Он замялся – он и так непростительно задержался, учитывая, как долго у католиков длится месса, а ведь еще забирать “виллис”, – и Мэрион настояла, что проводит его до церкви. Они направились обратно, и ее присутствие тяготило Расса сильнее прежнего. Она восхищалась его пацифизмом, восхищалась тем, что ему не сидится в лагере, восхищалась его сочувствием навахо. Всякий раз, опуская взгляд, Расс видел устремленные на него сияющие глаза. Никогда еще на него не смотрели с таким безусловным одобрением, и ему не хватало опыта, чтобы распознать желание в этом одобрении. Когда они дошли до пикапа, у Расса от напряжения раскалывалась голова. Он предложил подвезти ее до дяди, но на лицо ее опять набежало облако.
– Вот вы сказали, неважно, что мы делаем, главное – любить Бога. Вы правда так думаете?
– Не знаю, – ответил Расс. – Навахо не принимают Христа, но вряд ли они обречены на вечные муки. Это было бы несправедливо.
Она опустила глаза.
– Я не верю в загробную жизнь.
– Правда?
– Я считаю, важно лишь состояние души, пока ты жив.
– Этому учит католицизм?
– Нет, конечно. Мы с отцом Фергусом постоянно об этом спорим. Я считаю, в мире нет ничего реальнее Бога, и Сатана не менее реален. Грех реален, и реально Божье прощение. Этому учит Евангелие. А вот о загробной жизни в Евангелии почти ничего не сказано – только у Иоанна. Разве не странно? Если уж загробная жизнь так важна. Когда богатый молодой человек спрашивает у Иисуса, как наследовать жизнь вечную, Иисус не дает ему прямого ответа.
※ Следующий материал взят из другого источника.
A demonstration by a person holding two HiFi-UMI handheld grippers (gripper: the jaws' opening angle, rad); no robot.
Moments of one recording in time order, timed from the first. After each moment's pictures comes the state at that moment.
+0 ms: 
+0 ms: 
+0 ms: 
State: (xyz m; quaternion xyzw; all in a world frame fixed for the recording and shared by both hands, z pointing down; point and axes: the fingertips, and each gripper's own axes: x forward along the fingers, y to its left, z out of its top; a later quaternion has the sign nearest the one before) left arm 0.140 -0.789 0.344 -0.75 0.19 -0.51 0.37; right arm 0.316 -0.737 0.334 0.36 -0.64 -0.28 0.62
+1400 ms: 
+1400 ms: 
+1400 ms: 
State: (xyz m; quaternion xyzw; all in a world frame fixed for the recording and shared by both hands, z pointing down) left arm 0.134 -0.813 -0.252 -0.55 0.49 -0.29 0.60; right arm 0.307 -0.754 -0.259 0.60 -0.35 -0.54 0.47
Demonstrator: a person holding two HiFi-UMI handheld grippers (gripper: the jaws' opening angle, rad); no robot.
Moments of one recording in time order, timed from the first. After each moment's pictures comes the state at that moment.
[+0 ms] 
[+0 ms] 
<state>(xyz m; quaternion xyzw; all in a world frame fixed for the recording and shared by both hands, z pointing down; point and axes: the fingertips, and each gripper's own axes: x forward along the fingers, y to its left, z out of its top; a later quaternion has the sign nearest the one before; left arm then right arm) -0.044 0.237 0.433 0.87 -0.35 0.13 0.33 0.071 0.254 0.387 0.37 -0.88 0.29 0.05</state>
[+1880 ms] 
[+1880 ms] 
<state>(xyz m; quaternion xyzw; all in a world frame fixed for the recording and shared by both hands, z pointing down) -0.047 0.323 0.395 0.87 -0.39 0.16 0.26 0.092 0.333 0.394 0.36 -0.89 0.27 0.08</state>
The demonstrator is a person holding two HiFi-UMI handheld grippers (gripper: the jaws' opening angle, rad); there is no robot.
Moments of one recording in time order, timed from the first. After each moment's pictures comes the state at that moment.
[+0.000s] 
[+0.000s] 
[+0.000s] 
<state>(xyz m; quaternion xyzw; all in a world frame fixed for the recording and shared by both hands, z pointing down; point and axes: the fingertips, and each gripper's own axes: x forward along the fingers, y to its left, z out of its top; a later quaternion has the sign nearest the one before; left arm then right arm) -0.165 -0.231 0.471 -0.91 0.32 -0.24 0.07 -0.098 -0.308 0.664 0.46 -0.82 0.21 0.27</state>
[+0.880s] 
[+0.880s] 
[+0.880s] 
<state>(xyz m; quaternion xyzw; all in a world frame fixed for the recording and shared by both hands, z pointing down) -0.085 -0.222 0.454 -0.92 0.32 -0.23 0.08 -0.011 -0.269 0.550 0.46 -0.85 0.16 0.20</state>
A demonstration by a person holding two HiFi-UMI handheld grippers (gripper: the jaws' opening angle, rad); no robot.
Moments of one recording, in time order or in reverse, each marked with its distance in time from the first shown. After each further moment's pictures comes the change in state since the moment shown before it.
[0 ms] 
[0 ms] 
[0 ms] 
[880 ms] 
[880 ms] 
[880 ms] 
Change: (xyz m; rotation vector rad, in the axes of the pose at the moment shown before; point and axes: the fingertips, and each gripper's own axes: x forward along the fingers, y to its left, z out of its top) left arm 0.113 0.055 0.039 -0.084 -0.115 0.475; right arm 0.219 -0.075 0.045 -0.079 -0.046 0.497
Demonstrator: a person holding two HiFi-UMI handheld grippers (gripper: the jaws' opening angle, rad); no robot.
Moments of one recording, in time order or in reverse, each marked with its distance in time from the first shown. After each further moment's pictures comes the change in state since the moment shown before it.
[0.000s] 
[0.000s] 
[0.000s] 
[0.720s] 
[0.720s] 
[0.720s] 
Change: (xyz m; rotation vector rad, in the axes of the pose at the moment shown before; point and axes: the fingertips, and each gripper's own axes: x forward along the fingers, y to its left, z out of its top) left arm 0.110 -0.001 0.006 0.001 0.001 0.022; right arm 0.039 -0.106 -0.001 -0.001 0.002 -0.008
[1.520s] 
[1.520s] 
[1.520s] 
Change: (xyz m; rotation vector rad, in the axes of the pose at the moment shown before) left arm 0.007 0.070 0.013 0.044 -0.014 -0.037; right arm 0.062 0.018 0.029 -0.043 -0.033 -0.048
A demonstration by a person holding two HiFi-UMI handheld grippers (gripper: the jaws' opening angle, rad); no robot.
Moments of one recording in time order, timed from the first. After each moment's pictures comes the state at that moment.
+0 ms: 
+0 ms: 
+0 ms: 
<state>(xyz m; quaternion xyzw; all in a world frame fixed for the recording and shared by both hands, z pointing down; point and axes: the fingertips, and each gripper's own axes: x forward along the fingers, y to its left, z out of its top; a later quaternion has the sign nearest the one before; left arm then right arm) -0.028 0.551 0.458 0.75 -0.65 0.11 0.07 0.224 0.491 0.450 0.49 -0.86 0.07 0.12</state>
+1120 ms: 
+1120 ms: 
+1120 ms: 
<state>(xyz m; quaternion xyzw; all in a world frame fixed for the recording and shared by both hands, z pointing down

Он говорит что-то вроде того, что в рай попадают те, кто любит Бога и соблюдает заповеди, а в ад – богоотступники, погрязшие в грехе. Отец Фергус считает, я должна верить, что слова Иисуса о рае и аде следует понимать буквально: так учит церковь. Но я сотни раз перечитывала эти строки. Молодой человек спрашивает о вечности, а Иисус отвечает: раздай все, что имеешь[52]. Он говорит, что делать в настоящем, будто бы в настоящем и заключается вечность; по-моему, Он прав. Вечность для нас загадка, как и сам Бог. И необязательно вечность – это райское блаженство или пламя ада. Возможно, это бесконечная благодать или бездонное отчаяние. Пока мы живы, вечность в каждой нашей секунде. В общем, отцу Фергусу от меня одно беспокойство.